13 April 2026, 12:02

Epsteins dunkle Netzwerke: Wie er die klassische Musik für seine Machtspiele missbrauchte

Eine große Menschenmenge in einem Raum mit Gemälden an den Wänden und einer Decke darüber, mit Text unten, der "Gesellschaft zur Förderung der Künste" lautet.

Epsteins dunkle Netzwerke: Wie er die klassische Musik für seine Machtspiele missbrauchte

Neu veröffentlichte Dokumente enthüllen Jeffrey Epsteins enge Verbindungen zur Welt der klassischen Musik

Der in Verruf geratene Finanzier nutzte Kontakte zu Musikern, Institutionen und Kulturpersönlichkeiten, um sein Ansehen zu stärken. Einige dieser Beziehungen umfassten finanzielle Unterstützung, Karriereförderung und fragwürdige Bitten.

Die französischen Behörden haben inzwischen Vorermittlungen zu möglichen finanziellen Verstrickungen im Zusammenhang mit Epsteins Aktivitäten im Land eingeleitet.

Epstein pflegte Beziehungen zu aufstrebenden Talenten und etablierten Größen der klassischen Musik. Er finanzierte zeitweise das Studium der Cellistin Melissa Solomon an der Juilliard School. Der israelische Cellist Yoed Nir durfte ein italienisches Instrument im Wert von etwa 165.000 Dollar unentgeltlich nutzen. Der Pianist Simon Ghraichy erhielt von Epstein berufliche Ratschläge, wurde aber auch aufgefordert, eine junge Assistentin für dessen Europareisen anzuwerben.

Sein Einfluss reichte bis in kulturelle Institutionen hinein. Über Jahre hinweg wechselte Epstein Briefe mit dem Präsidenten des Bard College, Leon Botstein, bezahlte ihm Beratungshonorare und beeinflusste Programmentscheidungen. Sogar eine angebliche Zusammenarbeit mit der verstorbenen Cellistin Jacqueline du Pré erfand er, um Geschäftspartner zu beeindrucken.

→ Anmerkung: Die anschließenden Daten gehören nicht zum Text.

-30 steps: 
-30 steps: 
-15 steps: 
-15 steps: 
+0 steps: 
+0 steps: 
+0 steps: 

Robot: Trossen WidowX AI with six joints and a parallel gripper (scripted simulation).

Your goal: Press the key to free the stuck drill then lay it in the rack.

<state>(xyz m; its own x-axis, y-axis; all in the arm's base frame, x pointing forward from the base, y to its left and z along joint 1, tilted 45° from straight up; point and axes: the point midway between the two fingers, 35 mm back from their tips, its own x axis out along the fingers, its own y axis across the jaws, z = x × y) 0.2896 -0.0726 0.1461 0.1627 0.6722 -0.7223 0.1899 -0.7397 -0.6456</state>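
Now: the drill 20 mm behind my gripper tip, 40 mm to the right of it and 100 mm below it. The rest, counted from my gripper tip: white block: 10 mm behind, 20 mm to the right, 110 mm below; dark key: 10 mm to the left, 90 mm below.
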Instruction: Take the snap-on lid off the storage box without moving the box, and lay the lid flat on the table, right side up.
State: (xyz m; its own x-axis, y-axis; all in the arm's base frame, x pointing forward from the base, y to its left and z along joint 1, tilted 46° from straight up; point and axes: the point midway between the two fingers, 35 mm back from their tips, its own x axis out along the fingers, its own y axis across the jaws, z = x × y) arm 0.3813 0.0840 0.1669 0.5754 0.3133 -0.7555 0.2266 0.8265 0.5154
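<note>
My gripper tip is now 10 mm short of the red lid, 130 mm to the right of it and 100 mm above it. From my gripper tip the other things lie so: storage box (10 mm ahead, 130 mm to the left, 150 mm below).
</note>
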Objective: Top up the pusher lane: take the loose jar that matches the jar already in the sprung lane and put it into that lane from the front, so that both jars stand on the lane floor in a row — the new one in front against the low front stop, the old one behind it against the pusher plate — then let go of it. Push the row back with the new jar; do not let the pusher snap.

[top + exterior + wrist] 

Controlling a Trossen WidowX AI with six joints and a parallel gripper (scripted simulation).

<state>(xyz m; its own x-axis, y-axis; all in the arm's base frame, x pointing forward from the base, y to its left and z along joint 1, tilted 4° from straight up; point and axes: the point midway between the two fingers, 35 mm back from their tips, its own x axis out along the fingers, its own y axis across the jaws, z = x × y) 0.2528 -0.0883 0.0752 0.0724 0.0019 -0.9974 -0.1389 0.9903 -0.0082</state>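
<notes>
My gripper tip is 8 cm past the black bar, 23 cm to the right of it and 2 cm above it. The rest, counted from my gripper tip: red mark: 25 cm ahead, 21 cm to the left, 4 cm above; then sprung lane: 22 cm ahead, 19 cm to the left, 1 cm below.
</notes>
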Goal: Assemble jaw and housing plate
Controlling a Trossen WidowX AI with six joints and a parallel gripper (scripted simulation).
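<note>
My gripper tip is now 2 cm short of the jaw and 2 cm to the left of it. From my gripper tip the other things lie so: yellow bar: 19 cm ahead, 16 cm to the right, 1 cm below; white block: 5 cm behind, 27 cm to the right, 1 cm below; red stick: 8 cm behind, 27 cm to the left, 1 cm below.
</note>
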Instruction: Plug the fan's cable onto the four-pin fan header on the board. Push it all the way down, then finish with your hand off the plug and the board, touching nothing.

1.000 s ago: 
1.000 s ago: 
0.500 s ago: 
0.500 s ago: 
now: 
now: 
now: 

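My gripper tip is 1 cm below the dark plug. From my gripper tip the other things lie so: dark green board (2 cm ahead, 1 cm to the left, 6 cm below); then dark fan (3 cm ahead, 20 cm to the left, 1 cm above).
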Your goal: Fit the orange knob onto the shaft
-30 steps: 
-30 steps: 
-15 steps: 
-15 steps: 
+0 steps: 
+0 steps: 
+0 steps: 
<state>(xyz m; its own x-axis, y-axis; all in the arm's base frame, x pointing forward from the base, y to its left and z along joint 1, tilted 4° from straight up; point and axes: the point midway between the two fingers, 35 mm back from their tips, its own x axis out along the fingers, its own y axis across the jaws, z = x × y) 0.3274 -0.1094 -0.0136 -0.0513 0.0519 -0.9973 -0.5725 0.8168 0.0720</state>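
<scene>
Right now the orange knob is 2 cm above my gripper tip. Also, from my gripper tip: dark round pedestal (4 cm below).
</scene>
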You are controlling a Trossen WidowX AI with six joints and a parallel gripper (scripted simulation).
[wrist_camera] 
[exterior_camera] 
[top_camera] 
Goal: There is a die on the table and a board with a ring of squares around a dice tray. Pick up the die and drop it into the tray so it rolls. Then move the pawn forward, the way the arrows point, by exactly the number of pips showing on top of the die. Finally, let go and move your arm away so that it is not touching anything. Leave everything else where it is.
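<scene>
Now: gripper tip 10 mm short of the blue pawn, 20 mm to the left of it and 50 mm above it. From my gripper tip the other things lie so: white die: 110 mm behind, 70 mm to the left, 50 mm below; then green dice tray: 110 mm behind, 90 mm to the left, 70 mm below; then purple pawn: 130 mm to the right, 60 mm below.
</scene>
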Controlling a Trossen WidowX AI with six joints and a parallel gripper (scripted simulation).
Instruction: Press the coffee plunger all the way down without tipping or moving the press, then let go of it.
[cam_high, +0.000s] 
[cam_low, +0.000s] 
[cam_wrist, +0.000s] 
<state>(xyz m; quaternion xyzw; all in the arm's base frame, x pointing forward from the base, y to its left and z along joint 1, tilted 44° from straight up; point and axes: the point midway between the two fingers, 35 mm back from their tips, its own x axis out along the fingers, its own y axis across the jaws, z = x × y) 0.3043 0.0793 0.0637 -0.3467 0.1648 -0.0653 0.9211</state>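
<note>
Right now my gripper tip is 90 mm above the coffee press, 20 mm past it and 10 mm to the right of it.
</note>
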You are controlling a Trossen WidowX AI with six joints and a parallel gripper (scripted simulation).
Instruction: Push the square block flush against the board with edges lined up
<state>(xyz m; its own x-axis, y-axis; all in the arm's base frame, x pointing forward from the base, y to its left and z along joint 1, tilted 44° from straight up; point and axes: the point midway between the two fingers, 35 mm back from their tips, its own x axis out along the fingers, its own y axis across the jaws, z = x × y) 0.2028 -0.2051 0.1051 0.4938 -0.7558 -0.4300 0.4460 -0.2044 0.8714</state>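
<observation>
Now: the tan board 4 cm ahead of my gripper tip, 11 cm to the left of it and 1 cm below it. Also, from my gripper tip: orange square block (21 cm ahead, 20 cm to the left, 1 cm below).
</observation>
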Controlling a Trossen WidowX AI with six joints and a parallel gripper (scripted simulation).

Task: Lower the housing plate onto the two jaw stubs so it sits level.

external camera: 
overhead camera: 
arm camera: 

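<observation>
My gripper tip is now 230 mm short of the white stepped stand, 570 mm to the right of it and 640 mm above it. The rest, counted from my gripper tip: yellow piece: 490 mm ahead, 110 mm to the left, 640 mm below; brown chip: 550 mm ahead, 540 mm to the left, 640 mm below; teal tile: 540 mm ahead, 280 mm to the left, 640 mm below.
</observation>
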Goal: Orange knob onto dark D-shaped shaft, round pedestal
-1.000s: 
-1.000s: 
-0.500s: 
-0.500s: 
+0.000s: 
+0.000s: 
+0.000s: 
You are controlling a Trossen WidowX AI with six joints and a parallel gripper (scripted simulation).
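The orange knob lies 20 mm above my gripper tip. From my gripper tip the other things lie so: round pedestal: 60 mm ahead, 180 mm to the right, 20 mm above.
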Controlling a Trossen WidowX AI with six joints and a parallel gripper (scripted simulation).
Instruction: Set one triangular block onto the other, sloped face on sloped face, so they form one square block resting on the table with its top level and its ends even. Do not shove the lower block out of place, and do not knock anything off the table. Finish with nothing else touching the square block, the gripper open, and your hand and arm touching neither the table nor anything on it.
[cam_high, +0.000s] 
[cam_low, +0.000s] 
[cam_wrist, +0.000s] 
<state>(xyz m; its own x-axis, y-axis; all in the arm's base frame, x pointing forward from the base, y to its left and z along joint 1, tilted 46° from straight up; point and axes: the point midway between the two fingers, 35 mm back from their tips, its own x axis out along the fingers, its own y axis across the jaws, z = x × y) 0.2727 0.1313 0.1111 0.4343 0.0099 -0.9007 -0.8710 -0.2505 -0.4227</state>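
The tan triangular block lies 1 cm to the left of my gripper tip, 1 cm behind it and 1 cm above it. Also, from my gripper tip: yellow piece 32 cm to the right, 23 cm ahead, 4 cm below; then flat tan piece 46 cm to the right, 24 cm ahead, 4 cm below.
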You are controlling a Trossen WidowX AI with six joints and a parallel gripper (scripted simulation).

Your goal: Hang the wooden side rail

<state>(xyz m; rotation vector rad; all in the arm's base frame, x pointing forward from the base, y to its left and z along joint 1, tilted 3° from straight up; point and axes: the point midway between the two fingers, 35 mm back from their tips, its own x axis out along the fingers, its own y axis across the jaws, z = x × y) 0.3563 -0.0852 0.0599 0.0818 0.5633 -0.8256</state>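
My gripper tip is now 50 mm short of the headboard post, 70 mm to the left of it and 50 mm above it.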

In Frankreich zählte Epsteins Netzwerk prominente Persönlichkeiten. Der ehemalige Kulturminister Jack Lang trat zurück, nachdem sein Name in den veröffentlichten Dokumenten aufgetaucht war. Der französische Dirigent Frédéric Chaslin organisierte für Epstein private Opernbesuche, Bootsausflüge und Kontakte zu einflussreichen Personen. Mindestens eine junge Musikerin aus diesem Umfeld meldete sich später als Opfer sexuellen Missbrauchs.

Die Enthüllungen zeigen, wie Epstein die klassische Musikszene ausnutzte, um Einfluss und Glaubwürdigkeit aufzubauen. Französische Ermittler prüfen nun mögliche finanzielle Unregelmäßigkeiten in seinen Geschäften. Der Fall hat bereits Rücktritte ausgelöst und wirft Fragen nach der Verantwortung kultureller Einrichtungen auf.